4 – Prevent Canadians from entering the criminal justice system and receiving criminal records for simple marijuana possession offences.
The
government is already failing this objective, and they’re not even out
of the gate. As has been the case all too often, of all our authorities,
it is the courts that have provided the sanest voice on cannabis
regulations. Their record holds on this issue, with some judges simply taking matters into their own hands.
5 – Ensure Canadians are well-informed through sustained and appropriate public health campaigns, and for youth in particular, ensure that risks are understood.
This
might be serious a problem area. While it sounds fairly reasonable, the
Harper messages on cannabis could have been summed up the same way. The
devil is in the details, and given the Honourable Bill Blair’s confusion
between cannabis and tomatoes (the tea of one will kill you, and it’s
not the one that’s currently illegal), it may not be an easy one to gain
consensus on.
Cannabis is often compared to alcohol and tobacco, but
very selectively. The harms it can cause are typically closer to caffeine,
as is its addictive potential, and yet, the tone of these discussions
usually continues to treat cannabis as tobacco and alcohol, and this
discussion paper also does so expressly. This does not represent
evidence-based policy, but selective-evidence-based policy.
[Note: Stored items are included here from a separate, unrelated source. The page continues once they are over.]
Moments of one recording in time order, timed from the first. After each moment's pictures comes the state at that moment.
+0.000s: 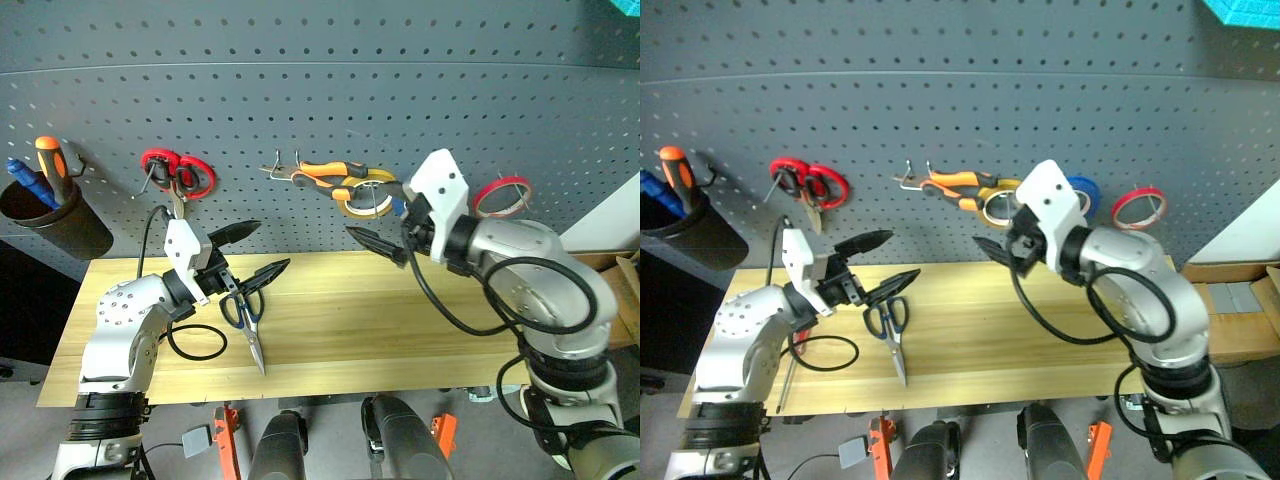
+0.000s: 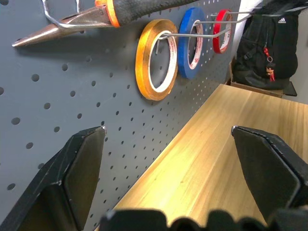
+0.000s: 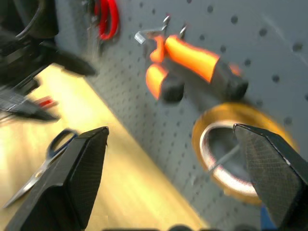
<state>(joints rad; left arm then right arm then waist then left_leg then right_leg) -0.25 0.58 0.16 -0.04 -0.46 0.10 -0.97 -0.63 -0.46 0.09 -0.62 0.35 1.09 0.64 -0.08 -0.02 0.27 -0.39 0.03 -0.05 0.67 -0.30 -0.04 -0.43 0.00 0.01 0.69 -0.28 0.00</state>
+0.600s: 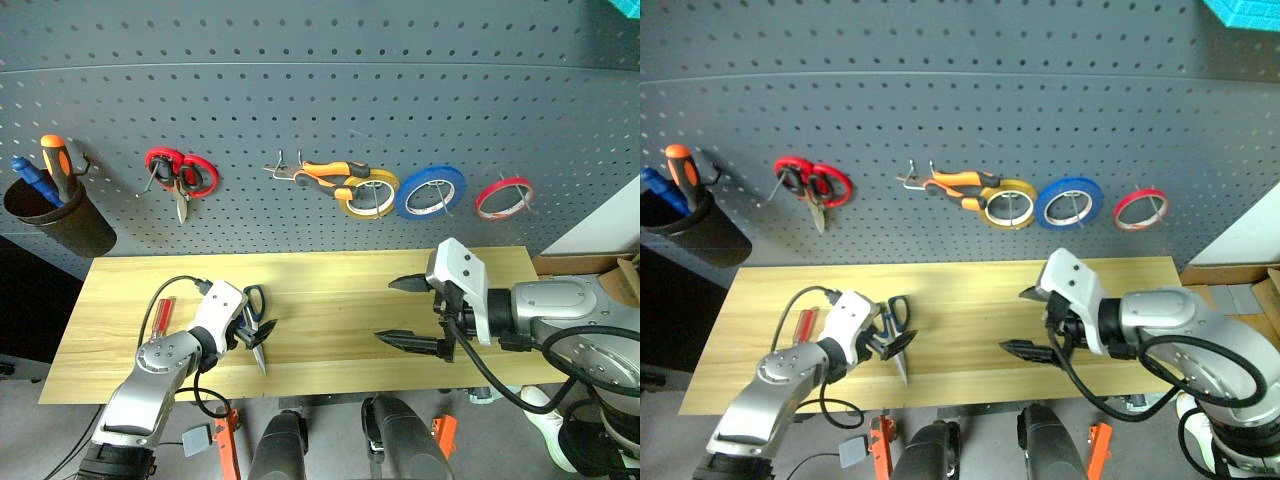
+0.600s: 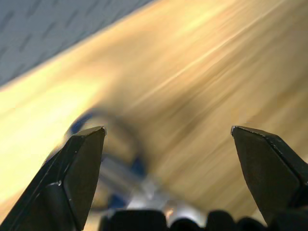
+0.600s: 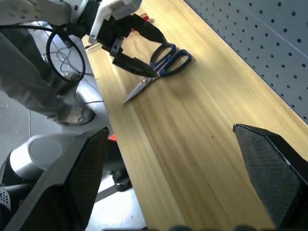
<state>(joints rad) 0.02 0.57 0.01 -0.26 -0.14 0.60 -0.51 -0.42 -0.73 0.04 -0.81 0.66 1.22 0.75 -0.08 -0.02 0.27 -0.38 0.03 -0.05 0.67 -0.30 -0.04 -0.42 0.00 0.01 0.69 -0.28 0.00</state>
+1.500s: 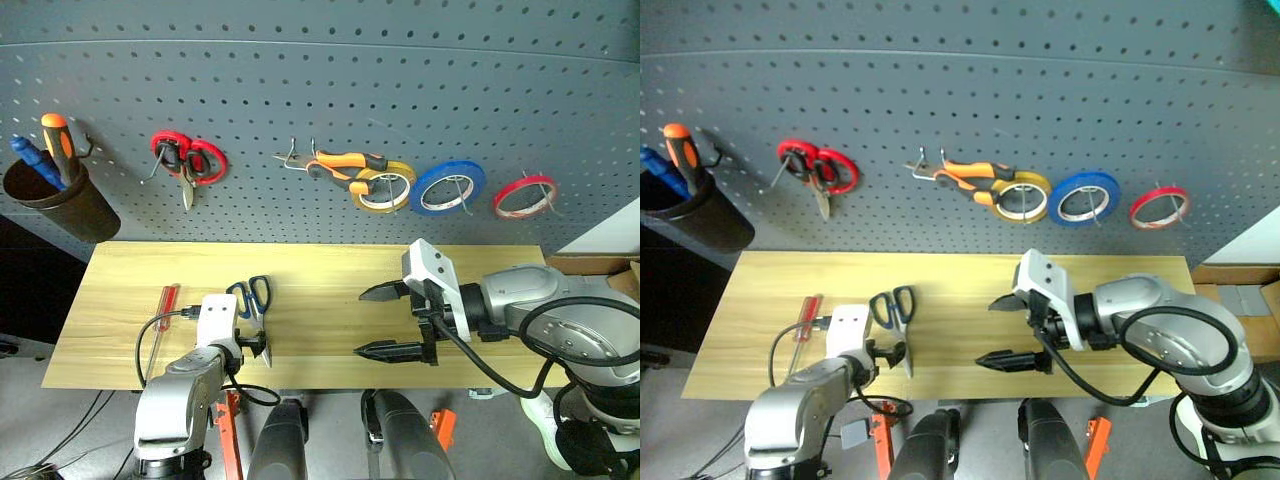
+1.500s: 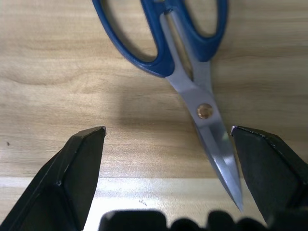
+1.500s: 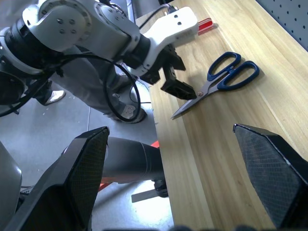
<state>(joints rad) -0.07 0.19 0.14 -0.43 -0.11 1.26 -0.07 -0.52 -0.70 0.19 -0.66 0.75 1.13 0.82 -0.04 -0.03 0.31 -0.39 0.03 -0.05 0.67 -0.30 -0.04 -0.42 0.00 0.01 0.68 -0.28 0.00</state>
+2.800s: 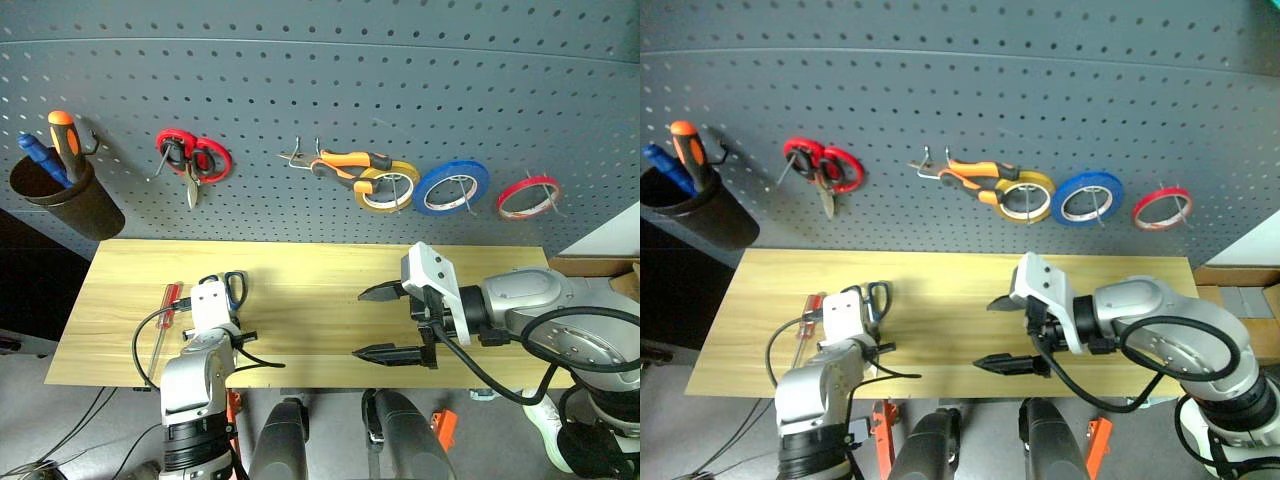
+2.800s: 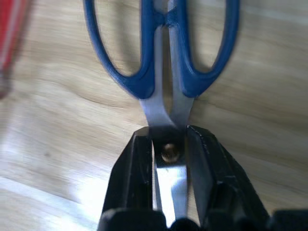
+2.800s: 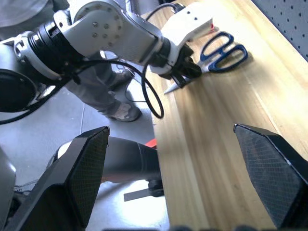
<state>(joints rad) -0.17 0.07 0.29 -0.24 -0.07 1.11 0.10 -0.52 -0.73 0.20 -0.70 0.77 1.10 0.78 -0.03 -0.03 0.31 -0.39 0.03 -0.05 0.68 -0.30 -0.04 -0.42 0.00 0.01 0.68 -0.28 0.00</state>
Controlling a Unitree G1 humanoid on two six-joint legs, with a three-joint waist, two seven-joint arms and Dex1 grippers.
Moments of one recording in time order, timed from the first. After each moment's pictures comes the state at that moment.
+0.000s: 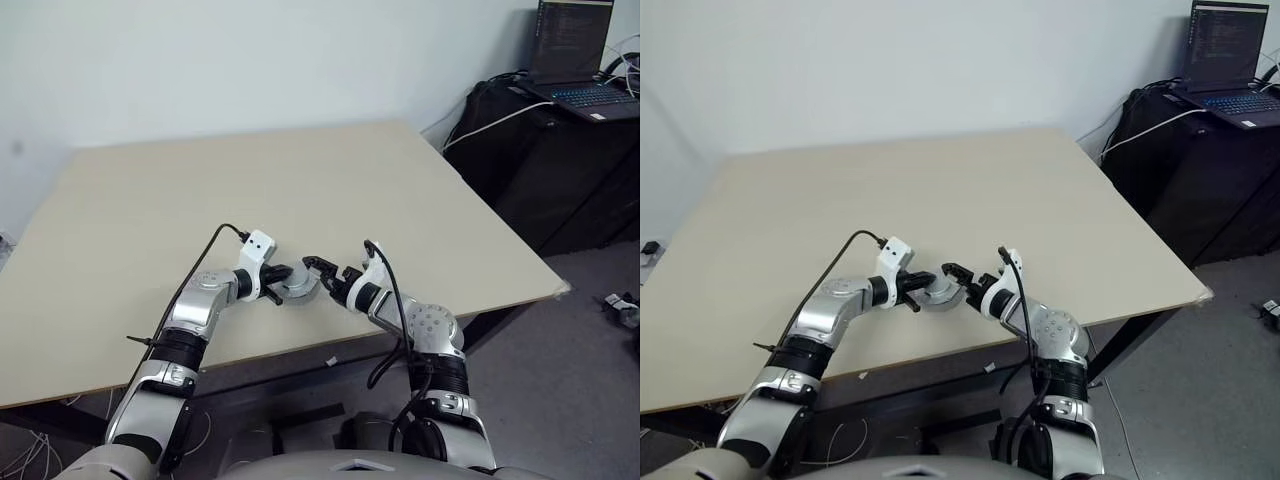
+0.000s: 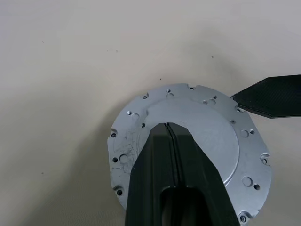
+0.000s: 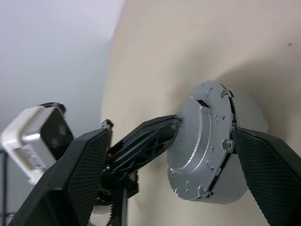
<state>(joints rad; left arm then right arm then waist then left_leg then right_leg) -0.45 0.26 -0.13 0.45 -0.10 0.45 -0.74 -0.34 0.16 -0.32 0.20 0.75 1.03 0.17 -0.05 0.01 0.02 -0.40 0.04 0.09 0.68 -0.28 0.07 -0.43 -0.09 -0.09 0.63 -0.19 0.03</state>
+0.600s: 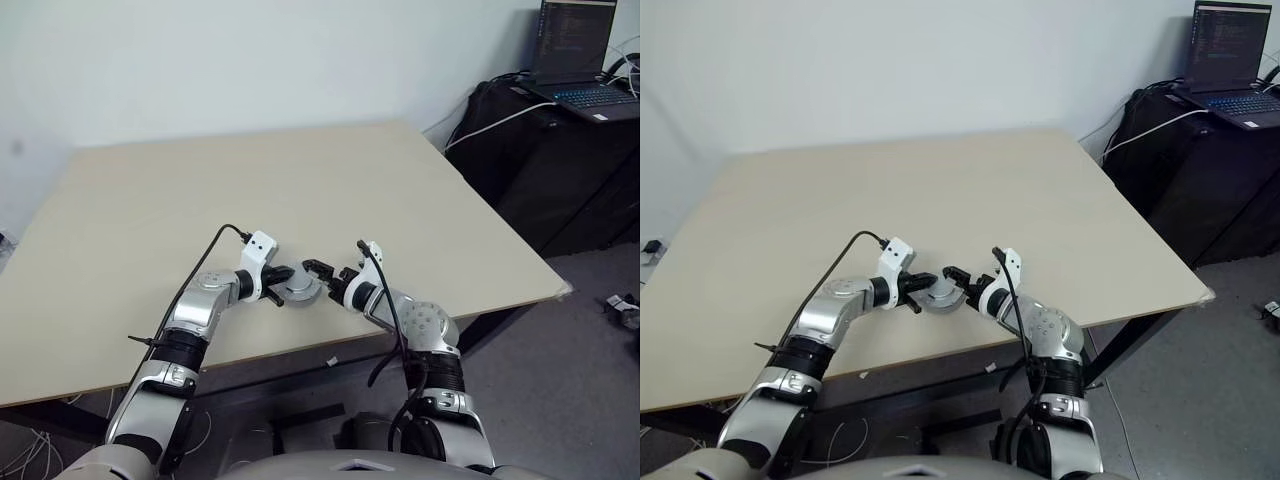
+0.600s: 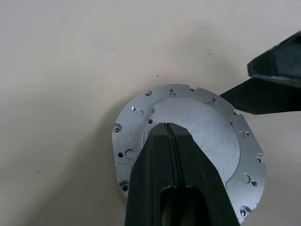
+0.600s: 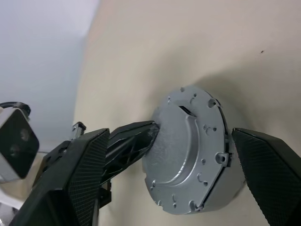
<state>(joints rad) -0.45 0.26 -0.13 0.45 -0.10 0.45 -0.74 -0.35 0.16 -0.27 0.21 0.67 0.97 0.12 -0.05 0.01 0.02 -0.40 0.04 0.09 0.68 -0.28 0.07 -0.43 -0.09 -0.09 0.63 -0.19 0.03</state>
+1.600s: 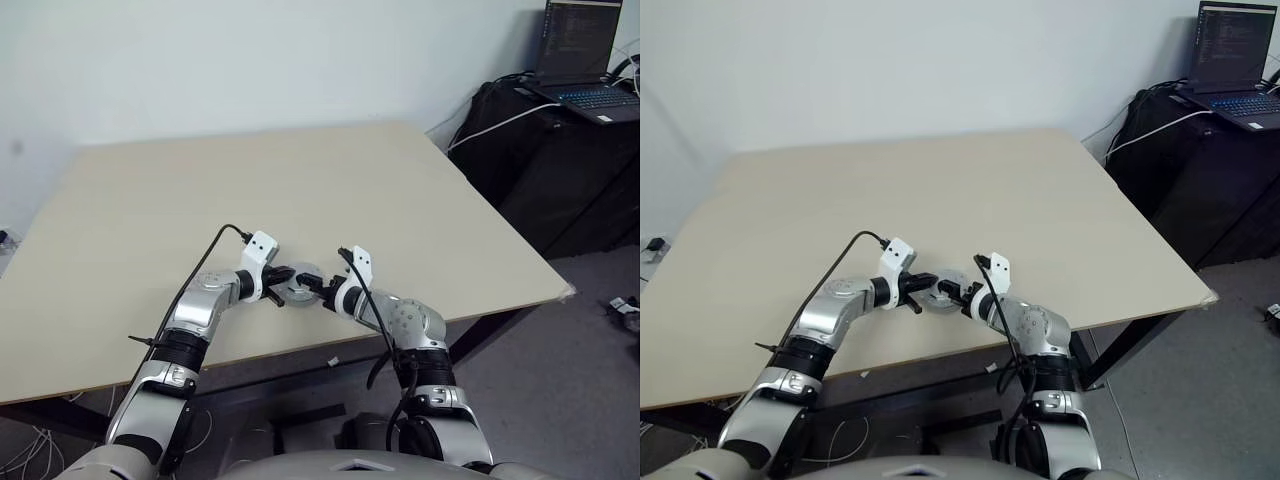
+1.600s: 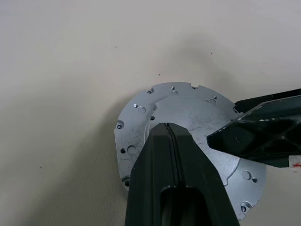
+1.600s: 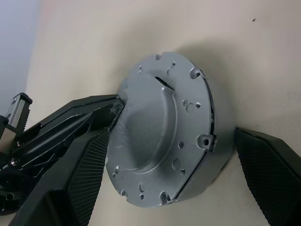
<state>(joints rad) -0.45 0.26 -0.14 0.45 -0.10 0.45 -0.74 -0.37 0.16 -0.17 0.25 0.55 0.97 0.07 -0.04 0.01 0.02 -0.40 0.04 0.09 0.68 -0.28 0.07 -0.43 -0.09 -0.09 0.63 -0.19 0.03</state>
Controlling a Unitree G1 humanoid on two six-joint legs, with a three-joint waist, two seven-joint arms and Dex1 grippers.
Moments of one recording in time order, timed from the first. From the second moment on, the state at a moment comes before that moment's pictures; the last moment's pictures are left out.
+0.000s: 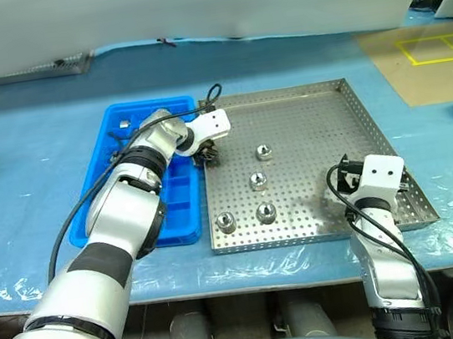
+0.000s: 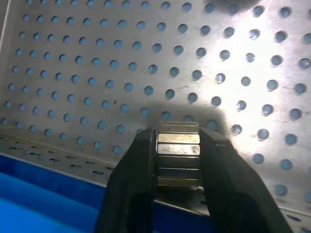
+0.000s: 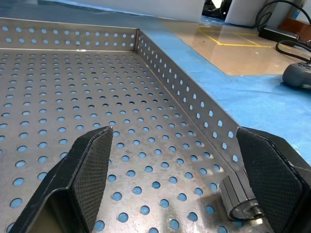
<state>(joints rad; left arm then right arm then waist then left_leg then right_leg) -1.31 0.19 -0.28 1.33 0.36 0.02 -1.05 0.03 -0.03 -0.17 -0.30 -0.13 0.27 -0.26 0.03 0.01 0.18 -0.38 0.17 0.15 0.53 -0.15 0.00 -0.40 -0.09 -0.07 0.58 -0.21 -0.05</state>
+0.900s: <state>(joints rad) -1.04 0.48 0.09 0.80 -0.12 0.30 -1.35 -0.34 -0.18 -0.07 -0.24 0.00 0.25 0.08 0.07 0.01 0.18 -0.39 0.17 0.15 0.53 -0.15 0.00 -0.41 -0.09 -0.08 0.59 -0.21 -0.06</state>
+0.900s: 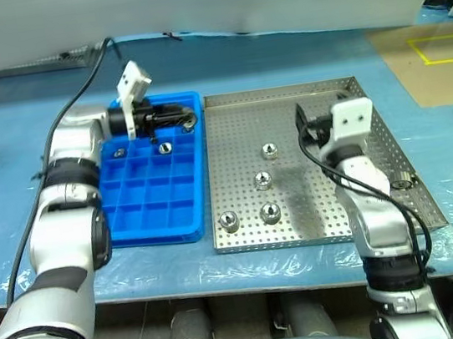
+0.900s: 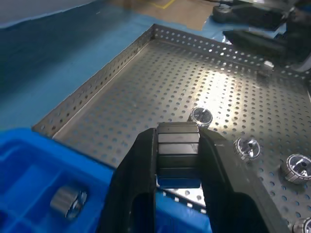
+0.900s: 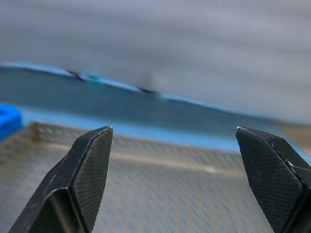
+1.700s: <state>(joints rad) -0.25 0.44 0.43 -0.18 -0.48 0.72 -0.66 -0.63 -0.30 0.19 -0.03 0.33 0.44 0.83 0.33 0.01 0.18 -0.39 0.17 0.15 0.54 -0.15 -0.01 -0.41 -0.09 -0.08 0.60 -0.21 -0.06</state>
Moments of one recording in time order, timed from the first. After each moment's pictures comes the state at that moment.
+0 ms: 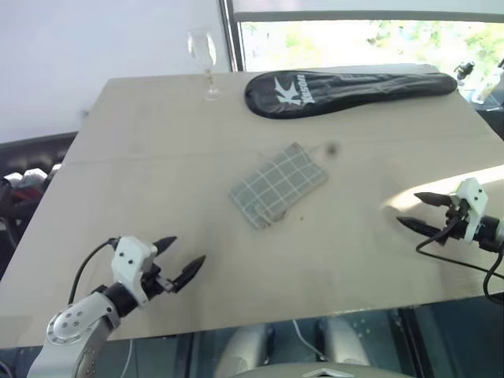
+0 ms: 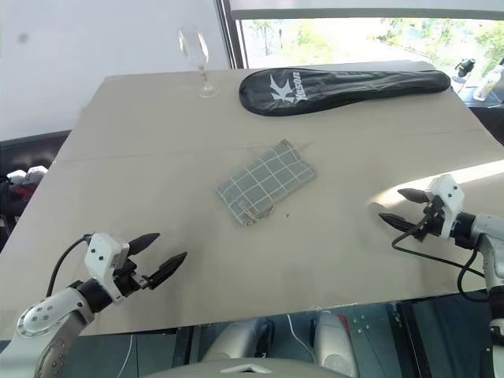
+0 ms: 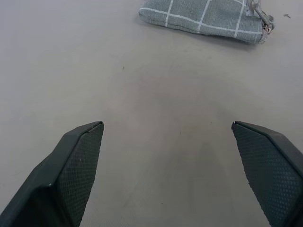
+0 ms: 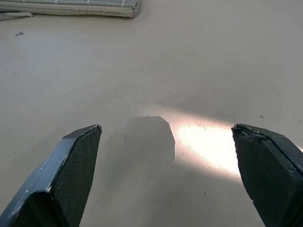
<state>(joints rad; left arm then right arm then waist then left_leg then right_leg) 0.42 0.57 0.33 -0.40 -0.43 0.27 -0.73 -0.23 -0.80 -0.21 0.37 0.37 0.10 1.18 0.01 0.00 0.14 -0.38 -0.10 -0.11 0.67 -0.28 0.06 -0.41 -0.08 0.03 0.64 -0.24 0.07</state>
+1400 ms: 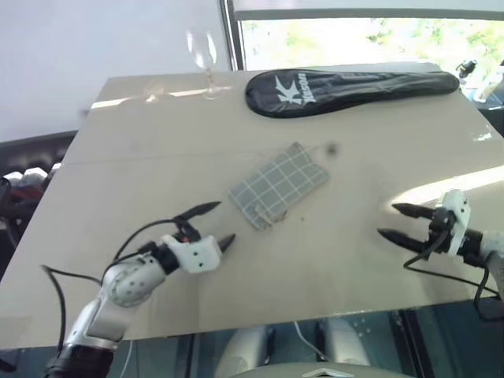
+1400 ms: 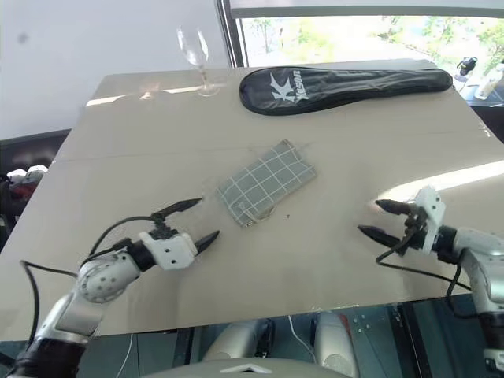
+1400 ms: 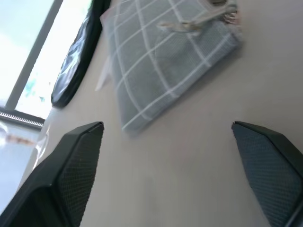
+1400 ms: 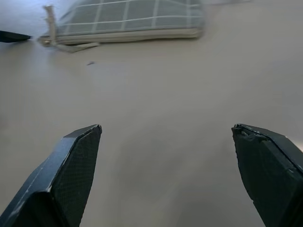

6 – Establish and enforce a system of strict production, distribution and sales, taking a public health approach, with regulation of quality and safety (e.g., child-proof packaging, warning labels), restriction of access, and application of taxes, with programmatic support for addiction treatment, mental health support and education programs.
When
they mention addiction treatment, it sounds like they are speaking of
cannabis addiction. Mental health and education all focused on cannabis,
and it seems to be missing the point.
While there are no similar plans
in place for dealing with coffee addiction (or sugar for that matter),
there is a real fear that the task force may miss the boat on this.
Cannabis has been used as treatment for serious addictions to truly
dangerous substances, and this fear of its own addictive potential may
put a serious crimp in any plans to more fully benefit from this
knowledge.
This
also raises the question of where the line on medical will be drawn.
Does it remain the same so as to maximize tax revenue? Or will we truly
put public health first and take full advantage of all the therapeutic
benefits cannabis has to offer us? And what does this do for non-medical
research?
Canada’s hemp industry has been severely hampered by
prohibition, and if we want to reap these benefits as well, this also
needs to be addressed. Would education programs include cannabis skills
training for underemployed sections of the workforce?
7 – Continue to provide access to quality-controlled marijuana for medical purposes consistent with federal policy and Court decisions.
The
phrase ‘consistent with federal policy and court decisions’ is an
oxymoron. Federal cannabis policy has only ever been consistent with
court decisions between the time it is introduced, and the time the
court first gets to decide on it. That’s it. In 2013 when the Liberals
unveiled their legalization position paper, it was missing any discussion of medical cannabis.
Given
that the rules around medical cannabis can make or break any restrictive
legalization plan, this inconsistent advice appears to reflect a
failure to understand the importance of this issue.
8 – Conduct ongoing data collection, including gathering baseline data, to monitor the impact of the new framework.
Review.
Okay…Not much of a point on its own, but… yes please, check to see how
whatever you came up with actually works. That would be nice.
Missing
completely from these objectives is any mention of other Liberal
campaign platforms. Will they discuss how cannabis legalization fits
with their “New Plan for a Stronger Middle Class“?
Will they discuss how cannabis can help them achieve some of their
stated goals, such as ‘opening the door to prosperity’, ‘a more
compassionate Canada’, and ‘expanding exports and opportunities’?